Your objective: From the data below, return the exact lines starting at the line containing "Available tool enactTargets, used" and ending at the line containing "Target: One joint", both included, and nothing else.

Record extracts:
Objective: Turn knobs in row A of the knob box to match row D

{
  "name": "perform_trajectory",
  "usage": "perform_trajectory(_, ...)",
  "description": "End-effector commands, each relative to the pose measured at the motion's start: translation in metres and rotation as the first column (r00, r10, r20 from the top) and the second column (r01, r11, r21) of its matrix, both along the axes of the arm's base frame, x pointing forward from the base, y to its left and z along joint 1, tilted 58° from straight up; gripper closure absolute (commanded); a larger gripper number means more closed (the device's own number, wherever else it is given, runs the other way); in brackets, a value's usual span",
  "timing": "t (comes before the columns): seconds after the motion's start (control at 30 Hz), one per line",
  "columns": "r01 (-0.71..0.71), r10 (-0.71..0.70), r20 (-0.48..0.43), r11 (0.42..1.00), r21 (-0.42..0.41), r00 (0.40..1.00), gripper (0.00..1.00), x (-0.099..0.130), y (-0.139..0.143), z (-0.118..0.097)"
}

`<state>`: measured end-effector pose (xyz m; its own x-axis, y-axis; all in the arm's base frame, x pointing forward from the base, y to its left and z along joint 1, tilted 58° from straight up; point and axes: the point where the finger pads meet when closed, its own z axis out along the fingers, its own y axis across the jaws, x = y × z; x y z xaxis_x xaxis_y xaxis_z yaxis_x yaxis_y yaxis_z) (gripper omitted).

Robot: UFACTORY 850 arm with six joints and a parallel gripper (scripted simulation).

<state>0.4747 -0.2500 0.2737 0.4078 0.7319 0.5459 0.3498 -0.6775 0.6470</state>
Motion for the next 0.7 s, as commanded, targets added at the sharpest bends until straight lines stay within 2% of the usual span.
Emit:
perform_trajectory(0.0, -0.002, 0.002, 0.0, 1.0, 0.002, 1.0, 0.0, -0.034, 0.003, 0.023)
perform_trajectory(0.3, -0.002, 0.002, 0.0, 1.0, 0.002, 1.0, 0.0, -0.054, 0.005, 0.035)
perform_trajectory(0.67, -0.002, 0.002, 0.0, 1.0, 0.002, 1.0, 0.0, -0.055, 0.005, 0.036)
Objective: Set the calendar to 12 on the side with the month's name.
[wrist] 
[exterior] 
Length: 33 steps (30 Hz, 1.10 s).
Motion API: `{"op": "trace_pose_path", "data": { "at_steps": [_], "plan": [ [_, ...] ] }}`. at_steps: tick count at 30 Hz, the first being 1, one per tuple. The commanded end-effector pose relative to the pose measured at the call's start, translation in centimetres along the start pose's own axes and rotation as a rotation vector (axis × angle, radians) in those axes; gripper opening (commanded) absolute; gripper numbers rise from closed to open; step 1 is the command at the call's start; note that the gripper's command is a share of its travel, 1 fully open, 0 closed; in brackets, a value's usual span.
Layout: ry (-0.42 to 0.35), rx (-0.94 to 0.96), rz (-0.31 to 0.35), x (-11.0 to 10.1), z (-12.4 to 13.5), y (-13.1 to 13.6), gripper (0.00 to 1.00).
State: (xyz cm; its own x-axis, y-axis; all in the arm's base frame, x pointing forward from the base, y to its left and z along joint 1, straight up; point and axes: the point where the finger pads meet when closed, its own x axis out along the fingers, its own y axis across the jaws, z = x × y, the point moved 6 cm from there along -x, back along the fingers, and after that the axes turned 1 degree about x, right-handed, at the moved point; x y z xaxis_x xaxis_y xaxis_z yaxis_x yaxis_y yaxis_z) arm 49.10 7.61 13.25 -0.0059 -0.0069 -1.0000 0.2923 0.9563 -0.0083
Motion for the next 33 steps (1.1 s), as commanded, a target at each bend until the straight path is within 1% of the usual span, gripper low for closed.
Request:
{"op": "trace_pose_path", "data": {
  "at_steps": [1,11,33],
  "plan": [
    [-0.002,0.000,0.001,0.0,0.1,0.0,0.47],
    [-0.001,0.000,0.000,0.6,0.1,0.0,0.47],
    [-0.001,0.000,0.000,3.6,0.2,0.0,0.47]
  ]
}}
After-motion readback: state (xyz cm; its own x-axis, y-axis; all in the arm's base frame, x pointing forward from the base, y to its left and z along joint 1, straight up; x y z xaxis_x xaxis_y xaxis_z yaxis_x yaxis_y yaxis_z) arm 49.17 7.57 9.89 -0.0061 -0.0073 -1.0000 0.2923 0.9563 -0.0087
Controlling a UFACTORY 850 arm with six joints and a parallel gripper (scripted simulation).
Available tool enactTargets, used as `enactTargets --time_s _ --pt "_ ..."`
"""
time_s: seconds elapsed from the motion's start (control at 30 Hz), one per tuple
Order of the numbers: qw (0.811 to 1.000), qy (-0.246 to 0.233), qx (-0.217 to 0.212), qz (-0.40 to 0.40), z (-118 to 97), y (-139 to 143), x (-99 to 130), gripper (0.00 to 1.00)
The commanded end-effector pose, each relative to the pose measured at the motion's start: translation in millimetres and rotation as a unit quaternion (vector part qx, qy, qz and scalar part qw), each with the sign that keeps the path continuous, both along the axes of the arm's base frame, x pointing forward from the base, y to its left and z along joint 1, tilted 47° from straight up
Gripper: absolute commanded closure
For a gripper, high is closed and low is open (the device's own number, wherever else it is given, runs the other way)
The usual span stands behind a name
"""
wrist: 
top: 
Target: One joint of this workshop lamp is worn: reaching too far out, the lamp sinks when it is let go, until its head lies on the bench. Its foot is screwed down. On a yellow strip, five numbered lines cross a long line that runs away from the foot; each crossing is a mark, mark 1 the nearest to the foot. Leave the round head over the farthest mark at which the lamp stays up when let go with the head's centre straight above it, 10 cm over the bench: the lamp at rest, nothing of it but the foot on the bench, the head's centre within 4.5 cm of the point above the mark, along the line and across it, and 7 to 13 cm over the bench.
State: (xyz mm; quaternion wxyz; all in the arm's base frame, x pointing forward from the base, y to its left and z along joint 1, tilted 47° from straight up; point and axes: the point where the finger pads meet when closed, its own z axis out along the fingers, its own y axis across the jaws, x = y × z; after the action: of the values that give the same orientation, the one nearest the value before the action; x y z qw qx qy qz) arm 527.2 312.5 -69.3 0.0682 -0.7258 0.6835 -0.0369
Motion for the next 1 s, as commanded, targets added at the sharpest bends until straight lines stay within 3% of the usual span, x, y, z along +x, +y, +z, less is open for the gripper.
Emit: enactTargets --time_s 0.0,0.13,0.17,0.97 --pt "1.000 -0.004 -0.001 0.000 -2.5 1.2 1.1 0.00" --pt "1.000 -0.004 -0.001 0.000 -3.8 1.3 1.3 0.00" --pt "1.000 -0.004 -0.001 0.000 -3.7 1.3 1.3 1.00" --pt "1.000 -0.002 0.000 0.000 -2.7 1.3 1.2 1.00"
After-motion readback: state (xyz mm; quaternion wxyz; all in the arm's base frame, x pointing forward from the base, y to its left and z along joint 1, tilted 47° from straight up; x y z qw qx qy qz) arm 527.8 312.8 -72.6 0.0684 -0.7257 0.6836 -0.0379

Answer to the problem:
Available tool enactTargets, used as `enactTargets --time_s _ --pt "_ ..."`
"""
time_s: seconds elapsed from the motion's start (control at 30 Hz), one per tuple
Order of the numbers: qw (0.811 to 1.000), qy (-0.246 to 0.233), qx (-0.217 to 0.212), qz (-0.40 to 0.40), z (-118 to 97), y (-139 to 143), x (-99 to 130), gripper (0.00 to 1.00)
The commanded end-effector pose, each relative to the pose measured at the motion's start: translation in millimetres and rotation as a unit quaternion (vector part qx, qy, qz and scalar part qw), each with the sign that keeps the path continuous, both along the axes of the arm's base frame, x pointing forward from the base, y to its left and z along joint 1, tilted 47° from straight up
Gripper: absolute commanded closure
For a gripper, high is closed and low is open (the device's own number, wherever else it is given, runs the other way)
The usual span stands behind a name
"""
wrist: 
top: 
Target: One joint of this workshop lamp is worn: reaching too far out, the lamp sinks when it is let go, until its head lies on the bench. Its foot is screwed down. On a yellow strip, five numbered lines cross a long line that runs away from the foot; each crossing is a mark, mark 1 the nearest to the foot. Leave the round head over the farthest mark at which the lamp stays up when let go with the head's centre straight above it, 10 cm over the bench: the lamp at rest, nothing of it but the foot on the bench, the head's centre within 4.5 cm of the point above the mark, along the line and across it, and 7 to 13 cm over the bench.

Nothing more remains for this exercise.